EXERCISE DIRECTIONS:
Copy out every line of the records in which "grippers" can be found.

(Data records)
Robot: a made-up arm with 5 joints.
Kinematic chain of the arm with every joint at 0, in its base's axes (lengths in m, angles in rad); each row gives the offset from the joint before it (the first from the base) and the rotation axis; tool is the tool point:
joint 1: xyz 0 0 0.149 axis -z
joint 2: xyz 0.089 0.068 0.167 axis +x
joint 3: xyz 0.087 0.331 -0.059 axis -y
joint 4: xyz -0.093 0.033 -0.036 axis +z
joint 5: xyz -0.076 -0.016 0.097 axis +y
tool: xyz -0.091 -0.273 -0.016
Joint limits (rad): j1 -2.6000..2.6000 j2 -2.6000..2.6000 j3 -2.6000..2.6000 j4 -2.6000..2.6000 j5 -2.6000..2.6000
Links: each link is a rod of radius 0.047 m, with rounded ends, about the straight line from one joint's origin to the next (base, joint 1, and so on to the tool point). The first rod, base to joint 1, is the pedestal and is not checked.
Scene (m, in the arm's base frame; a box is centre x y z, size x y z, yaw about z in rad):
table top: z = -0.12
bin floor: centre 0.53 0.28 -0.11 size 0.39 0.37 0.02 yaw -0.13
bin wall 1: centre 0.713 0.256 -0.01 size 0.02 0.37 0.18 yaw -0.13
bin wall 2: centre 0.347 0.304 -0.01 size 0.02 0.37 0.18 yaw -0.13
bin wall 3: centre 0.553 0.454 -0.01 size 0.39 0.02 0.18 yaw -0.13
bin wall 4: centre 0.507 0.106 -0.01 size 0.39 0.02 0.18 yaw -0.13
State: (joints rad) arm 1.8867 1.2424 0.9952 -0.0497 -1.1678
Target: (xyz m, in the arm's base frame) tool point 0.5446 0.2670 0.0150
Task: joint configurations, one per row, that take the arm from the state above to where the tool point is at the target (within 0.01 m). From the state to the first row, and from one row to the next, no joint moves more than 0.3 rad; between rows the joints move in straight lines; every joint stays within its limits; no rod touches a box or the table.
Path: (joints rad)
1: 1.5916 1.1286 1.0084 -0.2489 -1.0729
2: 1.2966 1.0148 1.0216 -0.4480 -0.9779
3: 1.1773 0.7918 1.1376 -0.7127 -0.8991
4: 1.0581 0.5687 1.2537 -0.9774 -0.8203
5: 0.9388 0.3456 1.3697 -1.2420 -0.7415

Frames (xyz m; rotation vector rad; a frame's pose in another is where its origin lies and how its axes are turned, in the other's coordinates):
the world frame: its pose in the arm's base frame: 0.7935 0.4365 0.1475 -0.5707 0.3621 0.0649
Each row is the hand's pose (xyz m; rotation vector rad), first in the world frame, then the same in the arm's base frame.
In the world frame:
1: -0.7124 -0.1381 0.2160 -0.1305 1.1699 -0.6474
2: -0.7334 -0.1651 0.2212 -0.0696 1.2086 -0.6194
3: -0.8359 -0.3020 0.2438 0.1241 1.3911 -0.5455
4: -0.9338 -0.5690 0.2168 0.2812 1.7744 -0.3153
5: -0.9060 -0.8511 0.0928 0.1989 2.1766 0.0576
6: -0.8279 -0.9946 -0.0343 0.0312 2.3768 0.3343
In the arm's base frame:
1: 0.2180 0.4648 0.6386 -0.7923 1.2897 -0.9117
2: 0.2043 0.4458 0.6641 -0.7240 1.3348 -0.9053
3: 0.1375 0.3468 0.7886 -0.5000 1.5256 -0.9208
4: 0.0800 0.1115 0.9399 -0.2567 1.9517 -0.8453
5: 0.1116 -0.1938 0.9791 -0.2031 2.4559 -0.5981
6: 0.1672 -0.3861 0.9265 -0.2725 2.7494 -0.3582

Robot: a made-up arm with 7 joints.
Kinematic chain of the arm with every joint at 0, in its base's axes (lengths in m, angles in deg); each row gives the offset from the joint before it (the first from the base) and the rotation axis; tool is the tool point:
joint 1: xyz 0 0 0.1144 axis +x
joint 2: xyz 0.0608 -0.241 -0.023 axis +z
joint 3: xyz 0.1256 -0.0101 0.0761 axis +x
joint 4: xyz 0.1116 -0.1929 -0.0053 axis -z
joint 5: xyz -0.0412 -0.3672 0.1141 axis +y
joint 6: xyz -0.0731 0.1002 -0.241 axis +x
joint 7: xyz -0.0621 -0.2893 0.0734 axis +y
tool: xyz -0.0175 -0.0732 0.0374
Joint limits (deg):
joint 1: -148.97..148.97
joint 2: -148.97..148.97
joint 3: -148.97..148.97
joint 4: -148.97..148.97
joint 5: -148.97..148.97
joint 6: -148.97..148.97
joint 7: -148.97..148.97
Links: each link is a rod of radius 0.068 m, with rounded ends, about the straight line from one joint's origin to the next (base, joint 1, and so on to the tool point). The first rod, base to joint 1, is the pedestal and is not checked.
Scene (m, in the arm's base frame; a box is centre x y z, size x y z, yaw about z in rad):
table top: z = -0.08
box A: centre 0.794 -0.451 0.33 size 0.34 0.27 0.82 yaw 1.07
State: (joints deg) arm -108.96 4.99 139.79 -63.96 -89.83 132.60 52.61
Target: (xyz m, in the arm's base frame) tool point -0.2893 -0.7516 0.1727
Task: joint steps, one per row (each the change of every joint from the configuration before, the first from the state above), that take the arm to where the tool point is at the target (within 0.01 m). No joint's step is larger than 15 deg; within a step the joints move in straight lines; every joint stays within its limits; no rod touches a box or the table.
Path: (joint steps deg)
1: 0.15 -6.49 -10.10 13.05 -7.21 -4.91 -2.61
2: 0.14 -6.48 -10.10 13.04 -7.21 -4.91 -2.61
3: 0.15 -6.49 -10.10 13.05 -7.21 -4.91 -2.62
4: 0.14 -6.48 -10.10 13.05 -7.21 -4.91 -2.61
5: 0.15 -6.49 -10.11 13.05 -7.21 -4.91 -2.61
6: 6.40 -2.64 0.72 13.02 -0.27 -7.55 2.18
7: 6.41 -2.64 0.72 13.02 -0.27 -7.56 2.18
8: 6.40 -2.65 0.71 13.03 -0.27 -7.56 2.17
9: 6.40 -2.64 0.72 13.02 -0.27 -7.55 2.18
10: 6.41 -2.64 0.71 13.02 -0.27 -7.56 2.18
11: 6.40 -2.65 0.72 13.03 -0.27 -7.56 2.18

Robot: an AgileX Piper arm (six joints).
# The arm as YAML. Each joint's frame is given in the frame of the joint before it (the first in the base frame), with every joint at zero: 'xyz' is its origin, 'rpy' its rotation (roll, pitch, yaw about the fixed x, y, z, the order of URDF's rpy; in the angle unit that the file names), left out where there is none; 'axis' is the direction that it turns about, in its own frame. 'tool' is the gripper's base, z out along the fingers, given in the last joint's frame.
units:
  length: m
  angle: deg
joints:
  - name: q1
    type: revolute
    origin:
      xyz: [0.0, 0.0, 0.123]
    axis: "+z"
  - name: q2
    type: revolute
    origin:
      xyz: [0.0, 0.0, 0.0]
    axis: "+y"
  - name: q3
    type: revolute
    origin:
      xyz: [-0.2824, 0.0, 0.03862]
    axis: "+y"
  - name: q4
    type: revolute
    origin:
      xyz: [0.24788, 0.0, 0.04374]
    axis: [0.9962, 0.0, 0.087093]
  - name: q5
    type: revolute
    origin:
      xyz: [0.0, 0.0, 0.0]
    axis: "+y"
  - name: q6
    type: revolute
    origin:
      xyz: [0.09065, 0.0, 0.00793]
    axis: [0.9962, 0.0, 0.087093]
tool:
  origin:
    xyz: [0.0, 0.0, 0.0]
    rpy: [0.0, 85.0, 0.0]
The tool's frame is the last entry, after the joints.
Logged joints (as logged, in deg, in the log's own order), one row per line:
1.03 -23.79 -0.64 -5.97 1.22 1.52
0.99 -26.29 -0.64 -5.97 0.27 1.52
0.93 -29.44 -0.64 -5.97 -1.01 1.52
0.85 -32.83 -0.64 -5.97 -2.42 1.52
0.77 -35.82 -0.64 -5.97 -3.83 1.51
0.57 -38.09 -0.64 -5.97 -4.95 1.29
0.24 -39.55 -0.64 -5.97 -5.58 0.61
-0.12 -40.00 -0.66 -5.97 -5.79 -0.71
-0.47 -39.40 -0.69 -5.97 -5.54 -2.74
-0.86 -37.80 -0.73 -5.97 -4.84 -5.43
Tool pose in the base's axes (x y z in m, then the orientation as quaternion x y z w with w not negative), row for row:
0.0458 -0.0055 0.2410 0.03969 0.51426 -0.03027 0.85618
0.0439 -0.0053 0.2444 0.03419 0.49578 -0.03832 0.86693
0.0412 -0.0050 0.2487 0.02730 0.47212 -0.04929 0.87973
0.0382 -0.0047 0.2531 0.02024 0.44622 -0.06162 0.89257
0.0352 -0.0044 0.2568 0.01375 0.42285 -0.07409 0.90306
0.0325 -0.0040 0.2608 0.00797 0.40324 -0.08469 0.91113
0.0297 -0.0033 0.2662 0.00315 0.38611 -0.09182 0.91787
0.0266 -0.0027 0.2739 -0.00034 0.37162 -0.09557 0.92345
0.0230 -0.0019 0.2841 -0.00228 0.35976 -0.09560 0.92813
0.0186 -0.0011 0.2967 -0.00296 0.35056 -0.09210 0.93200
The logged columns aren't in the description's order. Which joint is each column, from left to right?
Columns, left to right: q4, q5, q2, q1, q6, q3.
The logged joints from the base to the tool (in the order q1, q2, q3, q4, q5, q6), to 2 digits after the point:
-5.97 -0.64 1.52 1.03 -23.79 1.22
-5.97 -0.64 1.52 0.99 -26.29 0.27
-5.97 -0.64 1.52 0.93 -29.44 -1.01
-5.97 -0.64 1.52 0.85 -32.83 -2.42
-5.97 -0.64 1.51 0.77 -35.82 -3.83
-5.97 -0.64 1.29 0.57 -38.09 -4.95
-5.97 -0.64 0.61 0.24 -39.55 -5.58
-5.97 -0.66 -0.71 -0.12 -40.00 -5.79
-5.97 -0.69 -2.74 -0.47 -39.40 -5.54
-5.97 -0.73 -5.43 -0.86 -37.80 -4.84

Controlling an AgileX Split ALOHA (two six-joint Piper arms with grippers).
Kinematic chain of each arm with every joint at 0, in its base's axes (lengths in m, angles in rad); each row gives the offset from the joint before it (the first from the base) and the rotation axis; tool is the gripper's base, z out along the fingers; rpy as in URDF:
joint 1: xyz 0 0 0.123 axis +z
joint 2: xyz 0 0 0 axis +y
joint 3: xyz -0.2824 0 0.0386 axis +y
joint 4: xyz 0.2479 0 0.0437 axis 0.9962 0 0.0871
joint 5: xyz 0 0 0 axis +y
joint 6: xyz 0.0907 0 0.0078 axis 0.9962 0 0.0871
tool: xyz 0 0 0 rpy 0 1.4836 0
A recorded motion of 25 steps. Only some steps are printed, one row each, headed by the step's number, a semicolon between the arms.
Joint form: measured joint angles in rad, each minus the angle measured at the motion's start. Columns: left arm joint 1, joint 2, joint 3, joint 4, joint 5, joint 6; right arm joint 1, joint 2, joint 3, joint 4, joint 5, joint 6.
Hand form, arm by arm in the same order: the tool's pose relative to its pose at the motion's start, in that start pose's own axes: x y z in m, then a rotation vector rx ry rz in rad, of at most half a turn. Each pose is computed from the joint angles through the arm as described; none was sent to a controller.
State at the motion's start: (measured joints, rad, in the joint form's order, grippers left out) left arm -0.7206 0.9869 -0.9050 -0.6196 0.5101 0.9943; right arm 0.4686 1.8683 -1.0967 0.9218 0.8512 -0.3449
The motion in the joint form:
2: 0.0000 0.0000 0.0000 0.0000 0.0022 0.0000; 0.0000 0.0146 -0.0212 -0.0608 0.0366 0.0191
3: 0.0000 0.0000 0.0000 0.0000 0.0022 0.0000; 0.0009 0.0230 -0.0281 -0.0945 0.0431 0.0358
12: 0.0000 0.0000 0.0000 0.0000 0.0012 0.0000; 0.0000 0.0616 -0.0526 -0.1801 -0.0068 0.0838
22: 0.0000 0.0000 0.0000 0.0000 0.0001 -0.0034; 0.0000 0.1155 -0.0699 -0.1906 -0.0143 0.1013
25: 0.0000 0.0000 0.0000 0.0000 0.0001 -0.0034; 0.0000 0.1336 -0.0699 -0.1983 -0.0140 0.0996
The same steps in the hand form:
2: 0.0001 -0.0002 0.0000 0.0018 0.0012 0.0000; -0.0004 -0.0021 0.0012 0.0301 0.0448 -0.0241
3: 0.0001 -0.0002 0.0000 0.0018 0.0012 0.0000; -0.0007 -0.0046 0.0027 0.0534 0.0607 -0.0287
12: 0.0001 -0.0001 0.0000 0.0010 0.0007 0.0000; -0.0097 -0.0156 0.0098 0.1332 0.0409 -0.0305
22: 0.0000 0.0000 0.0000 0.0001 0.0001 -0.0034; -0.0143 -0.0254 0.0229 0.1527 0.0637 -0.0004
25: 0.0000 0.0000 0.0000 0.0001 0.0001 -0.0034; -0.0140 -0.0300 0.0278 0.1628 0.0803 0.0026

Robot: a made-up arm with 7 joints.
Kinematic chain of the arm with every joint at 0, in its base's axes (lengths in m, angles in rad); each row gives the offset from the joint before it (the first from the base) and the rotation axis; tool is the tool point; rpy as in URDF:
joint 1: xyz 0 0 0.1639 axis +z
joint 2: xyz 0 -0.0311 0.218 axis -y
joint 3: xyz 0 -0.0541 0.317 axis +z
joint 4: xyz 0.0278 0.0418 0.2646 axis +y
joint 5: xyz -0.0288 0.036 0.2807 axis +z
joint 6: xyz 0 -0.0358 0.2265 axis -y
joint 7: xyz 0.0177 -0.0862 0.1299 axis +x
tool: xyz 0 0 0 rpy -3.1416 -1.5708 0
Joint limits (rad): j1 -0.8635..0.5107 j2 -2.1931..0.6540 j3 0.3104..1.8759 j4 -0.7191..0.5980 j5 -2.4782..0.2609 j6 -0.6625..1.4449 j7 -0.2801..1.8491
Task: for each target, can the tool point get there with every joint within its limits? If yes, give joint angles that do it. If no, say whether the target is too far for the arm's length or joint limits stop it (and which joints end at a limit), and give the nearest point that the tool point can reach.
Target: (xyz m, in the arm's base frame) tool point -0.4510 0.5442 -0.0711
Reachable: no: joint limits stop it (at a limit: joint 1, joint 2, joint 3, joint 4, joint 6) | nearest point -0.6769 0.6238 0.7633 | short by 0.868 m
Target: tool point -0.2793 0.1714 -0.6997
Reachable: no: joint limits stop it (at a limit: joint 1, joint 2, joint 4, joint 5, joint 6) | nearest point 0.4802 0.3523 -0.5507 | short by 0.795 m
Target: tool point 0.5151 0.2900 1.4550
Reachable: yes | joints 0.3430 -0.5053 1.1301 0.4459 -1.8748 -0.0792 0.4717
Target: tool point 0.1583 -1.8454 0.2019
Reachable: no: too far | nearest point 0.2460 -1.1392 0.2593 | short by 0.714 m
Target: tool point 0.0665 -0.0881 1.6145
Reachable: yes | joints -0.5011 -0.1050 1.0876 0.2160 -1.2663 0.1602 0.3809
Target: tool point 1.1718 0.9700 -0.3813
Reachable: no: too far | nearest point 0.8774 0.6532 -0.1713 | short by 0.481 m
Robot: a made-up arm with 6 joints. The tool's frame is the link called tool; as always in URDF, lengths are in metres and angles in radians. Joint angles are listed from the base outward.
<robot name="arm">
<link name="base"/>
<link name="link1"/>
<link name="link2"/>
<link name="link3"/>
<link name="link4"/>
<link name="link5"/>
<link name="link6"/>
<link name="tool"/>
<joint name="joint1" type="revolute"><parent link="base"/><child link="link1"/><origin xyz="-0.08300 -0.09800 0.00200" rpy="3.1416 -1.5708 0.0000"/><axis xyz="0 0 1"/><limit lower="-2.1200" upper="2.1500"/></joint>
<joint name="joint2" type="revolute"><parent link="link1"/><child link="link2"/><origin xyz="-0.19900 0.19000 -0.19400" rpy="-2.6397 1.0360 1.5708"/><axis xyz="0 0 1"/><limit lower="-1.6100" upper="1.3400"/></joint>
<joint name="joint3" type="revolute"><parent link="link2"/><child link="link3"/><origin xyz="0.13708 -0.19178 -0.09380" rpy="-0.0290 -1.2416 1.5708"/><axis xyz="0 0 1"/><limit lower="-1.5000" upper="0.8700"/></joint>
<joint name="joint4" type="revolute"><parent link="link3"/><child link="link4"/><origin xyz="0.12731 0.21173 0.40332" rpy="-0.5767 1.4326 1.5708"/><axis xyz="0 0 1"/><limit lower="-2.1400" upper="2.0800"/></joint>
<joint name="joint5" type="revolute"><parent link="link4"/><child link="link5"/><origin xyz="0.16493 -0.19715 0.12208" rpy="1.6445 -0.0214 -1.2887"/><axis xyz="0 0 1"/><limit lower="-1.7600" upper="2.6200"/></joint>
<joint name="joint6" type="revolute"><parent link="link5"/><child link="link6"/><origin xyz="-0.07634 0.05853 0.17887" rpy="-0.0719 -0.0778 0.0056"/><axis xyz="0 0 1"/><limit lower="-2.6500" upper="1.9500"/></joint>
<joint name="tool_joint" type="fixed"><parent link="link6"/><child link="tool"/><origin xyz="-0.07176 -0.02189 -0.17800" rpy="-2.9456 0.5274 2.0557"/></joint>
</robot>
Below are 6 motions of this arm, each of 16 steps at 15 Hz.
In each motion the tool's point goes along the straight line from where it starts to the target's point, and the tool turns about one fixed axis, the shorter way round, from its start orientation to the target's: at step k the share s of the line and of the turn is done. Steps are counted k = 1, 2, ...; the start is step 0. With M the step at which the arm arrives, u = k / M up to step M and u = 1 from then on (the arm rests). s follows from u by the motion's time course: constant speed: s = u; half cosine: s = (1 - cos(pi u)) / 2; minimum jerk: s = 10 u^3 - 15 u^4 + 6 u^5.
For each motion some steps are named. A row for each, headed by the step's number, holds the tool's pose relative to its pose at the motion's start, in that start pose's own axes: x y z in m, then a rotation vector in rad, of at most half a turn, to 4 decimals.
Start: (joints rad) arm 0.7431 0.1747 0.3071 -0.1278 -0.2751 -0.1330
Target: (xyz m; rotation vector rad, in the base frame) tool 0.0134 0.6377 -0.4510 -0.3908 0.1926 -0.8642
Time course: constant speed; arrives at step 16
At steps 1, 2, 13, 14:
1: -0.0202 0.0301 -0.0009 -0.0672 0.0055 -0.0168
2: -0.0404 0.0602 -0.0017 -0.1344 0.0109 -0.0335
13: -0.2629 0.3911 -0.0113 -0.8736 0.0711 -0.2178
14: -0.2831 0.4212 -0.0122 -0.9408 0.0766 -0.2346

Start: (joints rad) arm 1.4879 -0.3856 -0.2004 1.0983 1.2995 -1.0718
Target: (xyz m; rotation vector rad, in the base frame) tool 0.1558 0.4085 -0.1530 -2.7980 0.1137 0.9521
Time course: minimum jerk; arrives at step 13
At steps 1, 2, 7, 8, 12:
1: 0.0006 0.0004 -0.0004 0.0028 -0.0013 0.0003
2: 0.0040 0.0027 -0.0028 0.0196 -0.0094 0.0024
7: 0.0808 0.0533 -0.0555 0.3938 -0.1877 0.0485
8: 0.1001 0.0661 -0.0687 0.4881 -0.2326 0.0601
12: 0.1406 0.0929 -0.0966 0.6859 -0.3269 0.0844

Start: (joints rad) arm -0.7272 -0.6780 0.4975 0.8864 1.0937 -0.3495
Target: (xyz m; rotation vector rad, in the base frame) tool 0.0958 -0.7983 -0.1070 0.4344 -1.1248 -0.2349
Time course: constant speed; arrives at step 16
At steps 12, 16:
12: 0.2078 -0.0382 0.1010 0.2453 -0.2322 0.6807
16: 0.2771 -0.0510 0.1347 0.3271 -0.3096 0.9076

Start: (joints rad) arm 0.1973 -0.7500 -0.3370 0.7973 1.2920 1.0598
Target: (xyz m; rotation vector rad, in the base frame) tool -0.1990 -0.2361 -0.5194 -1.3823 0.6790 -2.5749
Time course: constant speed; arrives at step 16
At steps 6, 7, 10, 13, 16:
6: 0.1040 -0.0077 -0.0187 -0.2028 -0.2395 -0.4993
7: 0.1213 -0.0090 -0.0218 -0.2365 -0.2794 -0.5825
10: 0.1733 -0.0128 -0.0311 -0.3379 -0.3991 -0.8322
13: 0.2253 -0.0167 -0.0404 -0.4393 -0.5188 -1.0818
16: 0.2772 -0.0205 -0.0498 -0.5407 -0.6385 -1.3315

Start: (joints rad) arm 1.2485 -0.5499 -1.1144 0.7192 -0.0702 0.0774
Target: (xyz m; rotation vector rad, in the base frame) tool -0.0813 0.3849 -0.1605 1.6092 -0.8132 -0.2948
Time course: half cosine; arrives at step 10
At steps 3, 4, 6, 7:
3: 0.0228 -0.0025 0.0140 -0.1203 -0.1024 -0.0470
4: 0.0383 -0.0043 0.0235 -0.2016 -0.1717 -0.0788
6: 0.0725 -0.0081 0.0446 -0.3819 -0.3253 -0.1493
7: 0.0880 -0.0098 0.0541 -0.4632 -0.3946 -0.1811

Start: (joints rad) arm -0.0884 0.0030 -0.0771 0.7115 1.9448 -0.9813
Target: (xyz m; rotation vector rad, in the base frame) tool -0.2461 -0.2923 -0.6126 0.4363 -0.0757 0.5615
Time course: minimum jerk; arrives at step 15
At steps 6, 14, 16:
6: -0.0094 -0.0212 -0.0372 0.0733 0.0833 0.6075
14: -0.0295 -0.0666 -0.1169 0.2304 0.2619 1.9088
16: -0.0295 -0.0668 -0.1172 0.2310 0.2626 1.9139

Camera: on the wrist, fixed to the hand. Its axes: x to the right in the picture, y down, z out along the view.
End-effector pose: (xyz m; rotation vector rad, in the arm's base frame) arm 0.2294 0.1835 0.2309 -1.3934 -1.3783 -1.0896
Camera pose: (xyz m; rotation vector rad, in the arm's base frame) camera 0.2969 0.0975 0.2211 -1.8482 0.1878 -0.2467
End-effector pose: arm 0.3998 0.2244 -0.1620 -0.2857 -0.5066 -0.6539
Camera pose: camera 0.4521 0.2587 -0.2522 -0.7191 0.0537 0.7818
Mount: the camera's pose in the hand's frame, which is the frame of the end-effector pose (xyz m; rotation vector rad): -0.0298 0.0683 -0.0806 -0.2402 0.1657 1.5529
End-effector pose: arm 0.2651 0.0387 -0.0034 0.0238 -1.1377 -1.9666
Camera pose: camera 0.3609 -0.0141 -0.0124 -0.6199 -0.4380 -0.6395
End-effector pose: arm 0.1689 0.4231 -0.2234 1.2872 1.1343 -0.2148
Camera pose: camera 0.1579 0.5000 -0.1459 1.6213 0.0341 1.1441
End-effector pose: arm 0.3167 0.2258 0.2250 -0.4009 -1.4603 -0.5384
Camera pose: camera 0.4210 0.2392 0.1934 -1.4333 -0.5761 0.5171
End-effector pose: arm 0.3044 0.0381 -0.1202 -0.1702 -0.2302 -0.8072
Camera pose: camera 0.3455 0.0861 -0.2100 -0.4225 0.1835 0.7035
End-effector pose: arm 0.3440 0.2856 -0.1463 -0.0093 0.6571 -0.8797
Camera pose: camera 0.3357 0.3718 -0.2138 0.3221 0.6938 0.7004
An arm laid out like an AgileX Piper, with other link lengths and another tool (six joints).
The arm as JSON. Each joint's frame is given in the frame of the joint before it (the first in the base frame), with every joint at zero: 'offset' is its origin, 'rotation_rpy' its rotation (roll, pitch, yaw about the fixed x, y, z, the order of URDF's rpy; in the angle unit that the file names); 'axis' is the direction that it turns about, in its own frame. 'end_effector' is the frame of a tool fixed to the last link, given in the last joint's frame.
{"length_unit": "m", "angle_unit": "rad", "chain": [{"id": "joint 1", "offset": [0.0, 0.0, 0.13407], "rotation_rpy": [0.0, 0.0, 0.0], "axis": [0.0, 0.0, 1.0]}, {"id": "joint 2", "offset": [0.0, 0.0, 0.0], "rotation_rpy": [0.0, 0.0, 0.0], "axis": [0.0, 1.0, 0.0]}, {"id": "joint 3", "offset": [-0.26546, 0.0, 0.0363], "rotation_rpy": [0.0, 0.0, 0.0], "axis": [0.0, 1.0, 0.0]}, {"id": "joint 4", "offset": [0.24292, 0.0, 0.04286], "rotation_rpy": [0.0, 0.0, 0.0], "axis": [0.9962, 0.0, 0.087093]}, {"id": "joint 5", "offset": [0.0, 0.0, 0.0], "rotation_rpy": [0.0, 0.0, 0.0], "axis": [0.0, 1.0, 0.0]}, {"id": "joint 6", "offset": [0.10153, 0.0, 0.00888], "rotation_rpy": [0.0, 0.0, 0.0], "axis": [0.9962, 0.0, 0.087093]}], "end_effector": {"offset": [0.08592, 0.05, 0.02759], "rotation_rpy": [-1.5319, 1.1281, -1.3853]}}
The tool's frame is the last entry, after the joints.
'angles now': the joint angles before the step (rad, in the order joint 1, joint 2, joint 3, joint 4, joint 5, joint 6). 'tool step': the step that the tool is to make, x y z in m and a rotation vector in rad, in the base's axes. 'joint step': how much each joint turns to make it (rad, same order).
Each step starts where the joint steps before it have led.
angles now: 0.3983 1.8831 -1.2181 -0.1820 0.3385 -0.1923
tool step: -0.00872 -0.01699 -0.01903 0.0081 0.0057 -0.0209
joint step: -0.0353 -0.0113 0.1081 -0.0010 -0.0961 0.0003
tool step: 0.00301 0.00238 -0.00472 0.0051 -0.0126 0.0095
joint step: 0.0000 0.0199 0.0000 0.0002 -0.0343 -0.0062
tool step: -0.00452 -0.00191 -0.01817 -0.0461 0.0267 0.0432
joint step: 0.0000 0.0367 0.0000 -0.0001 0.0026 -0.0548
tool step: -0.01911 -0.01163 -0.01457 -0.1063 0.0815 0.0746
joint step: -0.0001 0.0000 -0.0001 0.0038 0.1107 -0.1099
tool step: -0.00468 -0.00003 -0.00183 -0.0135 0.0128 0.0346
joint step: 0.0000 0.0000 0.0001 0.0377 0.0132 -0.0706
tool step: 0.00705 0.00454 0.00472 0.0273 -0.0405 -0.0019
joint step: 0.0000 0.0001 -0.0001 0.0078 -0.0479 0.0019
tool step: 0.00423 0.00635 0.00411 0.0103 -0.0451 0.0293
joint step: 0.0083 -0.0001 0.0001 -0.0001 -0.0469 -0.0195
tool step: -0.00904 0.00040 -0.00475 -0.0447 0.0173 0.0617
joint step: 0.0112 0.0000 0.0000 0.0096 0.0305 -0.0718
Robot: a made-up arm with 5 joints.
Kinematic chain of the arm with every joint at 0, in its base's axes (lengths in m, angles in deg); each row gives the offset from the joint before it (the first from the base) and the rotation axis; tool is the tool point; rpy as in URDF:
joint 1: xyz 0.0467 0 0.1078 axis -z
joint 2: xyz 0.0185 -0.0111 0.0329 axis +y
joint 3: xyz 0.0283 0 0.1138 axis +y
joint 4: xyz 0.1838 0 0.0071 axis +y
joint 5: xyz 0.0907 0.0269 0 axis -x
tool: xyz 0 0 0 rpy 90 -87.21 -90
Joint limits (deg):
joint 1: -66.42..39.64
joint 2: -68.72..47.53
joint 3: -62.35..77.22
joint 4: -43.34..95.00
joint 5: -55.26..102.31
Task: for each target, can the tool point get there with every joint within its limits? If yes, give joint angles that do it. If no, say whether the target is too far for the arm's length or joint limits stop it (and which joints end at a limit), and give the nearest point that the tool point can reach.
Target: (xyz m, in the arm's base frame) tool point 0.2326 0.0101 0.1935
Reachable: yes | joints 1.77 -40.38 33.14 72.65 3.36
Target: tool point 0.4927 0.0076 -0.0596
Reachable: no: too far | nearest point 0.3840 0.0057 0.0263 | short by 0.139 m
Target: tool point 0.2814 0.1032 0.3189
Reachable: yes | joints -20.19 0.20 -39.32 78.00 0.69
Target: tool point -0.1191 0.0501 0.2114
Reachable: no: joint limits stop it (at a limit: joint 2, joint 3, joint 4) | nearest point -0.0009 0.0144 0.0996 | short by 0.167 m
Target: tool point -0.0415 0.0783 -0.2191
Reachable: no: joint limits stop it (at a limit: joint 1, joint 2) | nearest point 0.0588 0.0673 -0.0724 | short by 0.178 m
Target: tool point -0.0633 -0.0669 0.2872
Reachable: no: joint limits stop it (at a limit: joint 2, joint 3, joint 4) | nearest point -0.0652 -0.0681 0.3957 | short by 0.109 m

SOLUTION FOR THIS EXERCISE:
Controlling an AgileX Split ALOHA (two six-joint Piper arms with grippers).
State at the motion's start: (measured joints, rad, in the joint form's order, grippers left out) left arm -0.7206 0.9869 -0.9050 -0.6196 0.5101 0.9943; right arm 0.4686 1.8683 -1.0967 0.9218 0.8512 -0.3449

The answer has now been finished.